● **WORK REQUIRED**
Exclude the pictures, then repeat the remaining data exactly.

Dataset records
---------------

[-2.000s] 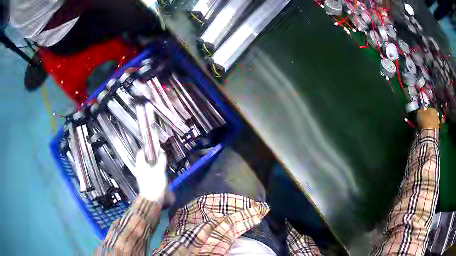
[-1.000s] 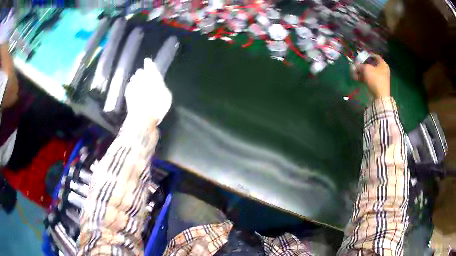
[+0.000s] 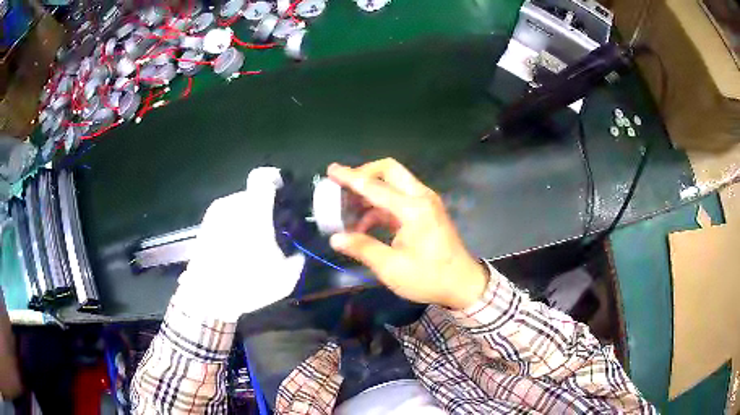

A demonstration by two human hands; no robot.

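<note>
My left hand (image 3: 235,251), in a white glove, is closed around a housing bar (image 3: 166,246) that lies low over the mat. The bar's black end (image 3: 287,207) shows past my fingers, and a thin blue wire (image 3: 315,251) hangs from it. My bare right hand (image 3: 414,235) holds a round silver-grey motor (image 3: 329,206) between thumb and fingers. The motor is on edge, just right of the black end, with a small gap between them. My fingers hide part of the motor.
A motor pile (image 3: 122,69) with red wires lies at the far left. Several bars (image 3: 77,243) lie at the left edge. A black electric screwdriver (image 3: 556,93), a silver screw feeder (image 3: 560,28) and small pale washers (image 3: 623,123) are at the right. Cardboard (image 3: 706,300) is at the far right.
The view has turned right, towards the screwdriver and feeder. My left hand has brought a bar to the middle. My right hand has moved from the motor pile to the bar's end with a motor.
</note>
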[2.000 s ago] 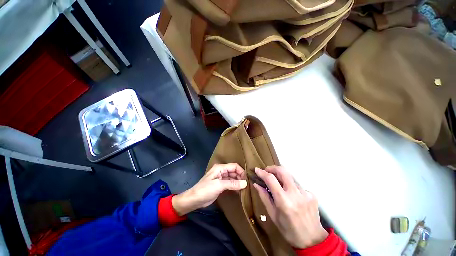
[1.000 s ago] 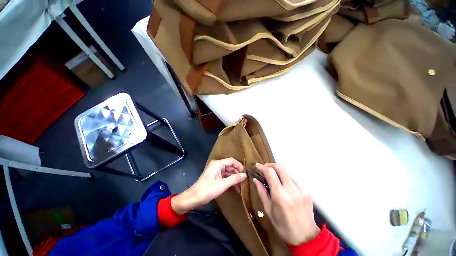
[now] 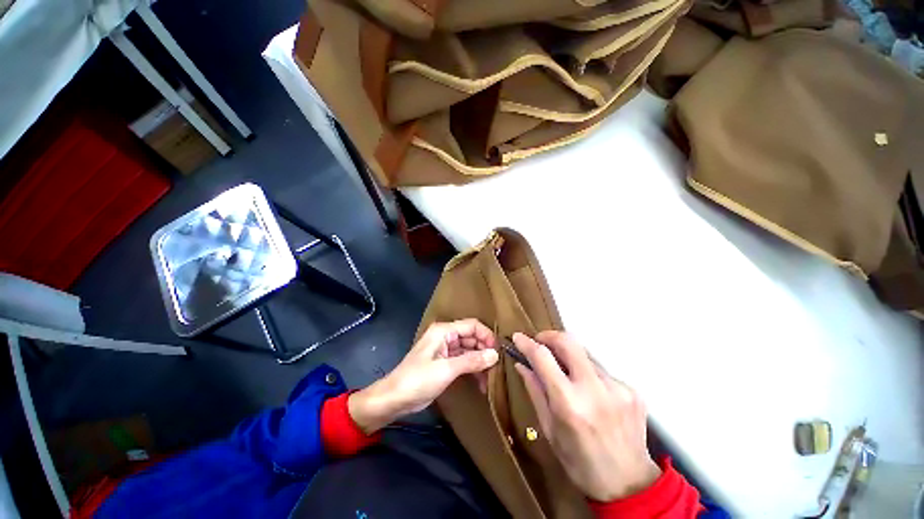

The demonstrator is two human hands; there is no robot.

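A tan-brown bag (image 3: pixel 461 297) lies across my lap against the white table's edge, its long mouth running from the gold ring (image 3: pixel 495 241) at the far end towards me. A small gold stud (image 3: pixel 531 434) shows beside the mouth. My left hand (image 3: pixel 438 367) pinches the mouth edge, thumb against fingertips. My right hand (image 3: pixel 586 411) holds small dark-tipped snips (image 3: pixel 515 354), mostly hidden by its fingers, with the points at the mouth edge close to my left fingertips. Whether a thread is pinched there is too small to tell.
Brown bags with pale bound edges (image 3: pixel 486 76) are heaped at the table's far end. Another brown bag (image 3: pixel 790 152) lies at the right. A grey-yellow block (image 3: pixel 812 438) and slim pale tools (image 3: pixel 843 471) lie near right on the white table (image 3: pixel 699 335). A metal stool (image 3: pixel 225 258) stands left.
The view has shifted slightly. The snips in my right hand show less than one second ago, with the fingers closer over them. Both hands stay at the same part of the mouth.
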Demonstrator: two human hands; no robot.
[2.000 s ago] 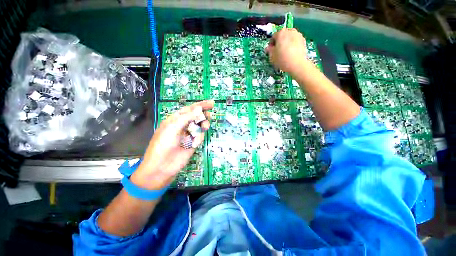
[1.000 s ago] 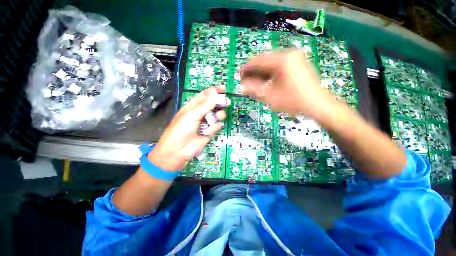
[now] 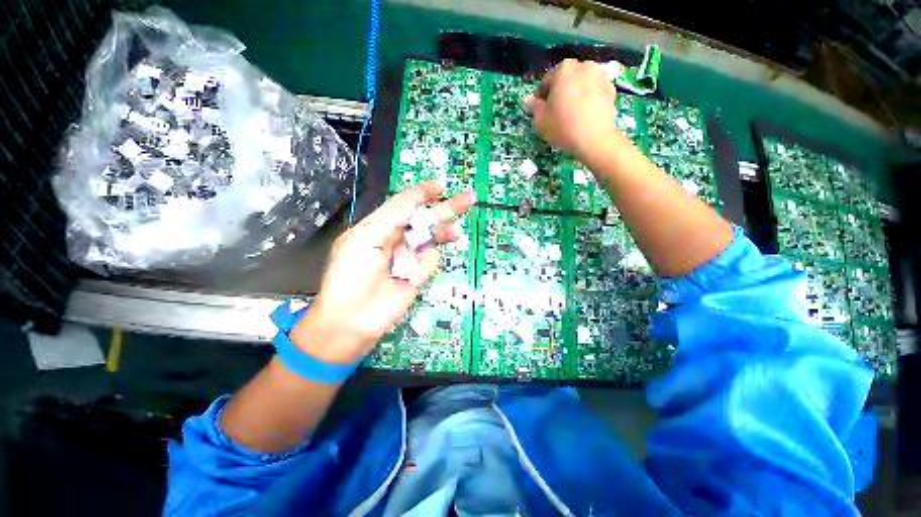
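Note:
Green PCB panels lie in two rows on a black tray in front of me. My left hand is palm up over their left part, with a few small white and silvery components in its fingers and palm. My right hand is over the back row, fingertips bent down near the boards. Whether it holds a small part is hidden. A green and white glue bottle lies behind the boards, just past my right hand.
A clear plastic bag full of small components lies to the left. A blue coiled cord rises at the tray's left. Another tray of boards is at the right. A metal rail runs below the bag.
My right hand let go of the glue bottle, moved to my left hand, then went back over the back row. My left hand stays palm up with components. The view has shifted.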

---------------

● **TASK RESPONSE**
[-2.000s] 
[-1.000s] 
[+0.000s] 

A demonstration by two human hands; no robot.

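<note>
My left hand (image 3: 235,251), in a white glove, is closed around a housing bar (image 3: 166,246) that lies low over the mat. The bar's black end (image 3: 287,207) shows past my fingers, and a thin blue wire (image 3: 315,251) hangs from it. My bare right hand (image 3: 414,235) holds a round silver-grey motor (image 3: 329,206) between thumb and fingers. The motor is on edge, just right of the black end, with a small gap between them. My fingers hide part of the motor.
A motor pile (image 3: 122,69) with red wires lies at the far left. Several bars (image 3: 77,243) lie at the left edge. A black electric screwdriver (image 3: 556,93), a silver screw feeder (image 3: 560,28) and small pale washers (image 3: 623,123) are at the right. Cardboard (image 3: 706,300) is at the far right.
The view has turned right, towards the screwdriver and feeder. My left hand has brought a bar to the middle. My right hand has moved from the motor pile to the bar's end with a motor.
</note>
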[2.000 s ago] 
[1.000 s ago] 
[now] 

The demonstrator is two human hands; there is no robot.

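A tan-brown bag (image 3: pixel 461 297) lies across my lap against the white table's edge, its long mouth running from the gold ring (image 3: pixel 495 241) at the far end towards me. A small gold stud (image 3: pixel 531 434) shows beside the mouth. My left hand (image 3: pixel 438 367) pinches the mouth edge, thumb against fingertips. My right hand (image 3: pixel 586 411) holds small dark-tipped snips (image 3: pixel 515 354), mostly hidden by its fingers, with the points at the mouth edge close to my left fingertips. Whether a thread is pinched there is too small to tell.
Brown bags with pale bound edges (image 3: pixel 486 76) are heaped at the table's far end. Another brown bag (image 3: pixel 790 152) lies at the right. A grey-yellow block (image 3: pixel 812 438) and slim pale tools (image 3: pixel 843 471) lie near right on the white table (image 3: pixel 699 335). A metal stool (image 3: pixel 225 258) stands left.
The view has shifted slightly. The snips in my right hand show less than one second ago, with the fingers closer over them. Both hands stay at the same part of the mouth.
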Demonstrator: two human hands; no robot.
[2.000 s ago] 
[1.000 s ago] 
[now] 
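Note:
Green PCB panels lie in two rows on a black tray in front of me. My left hand is palm up over their left part, with a few small white and silvery components in its fingers and palm. My right hand is over the back row, fingertips bent down near the boards. Whether it holds a small part is hidden. A green and white glue bottle lies behind the boards, just past my right hand.
A clear plastic bag full of small components lies to the left. A blue coiled cord rises at the tray's left. Another tray of boards is at the right. A metal rail runs below the bag.
My right hand let go of the glue bottle, moved to my left hand, then went back over the back row. My left hand stays palm up with components. The view has shifted.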

The full output has been given.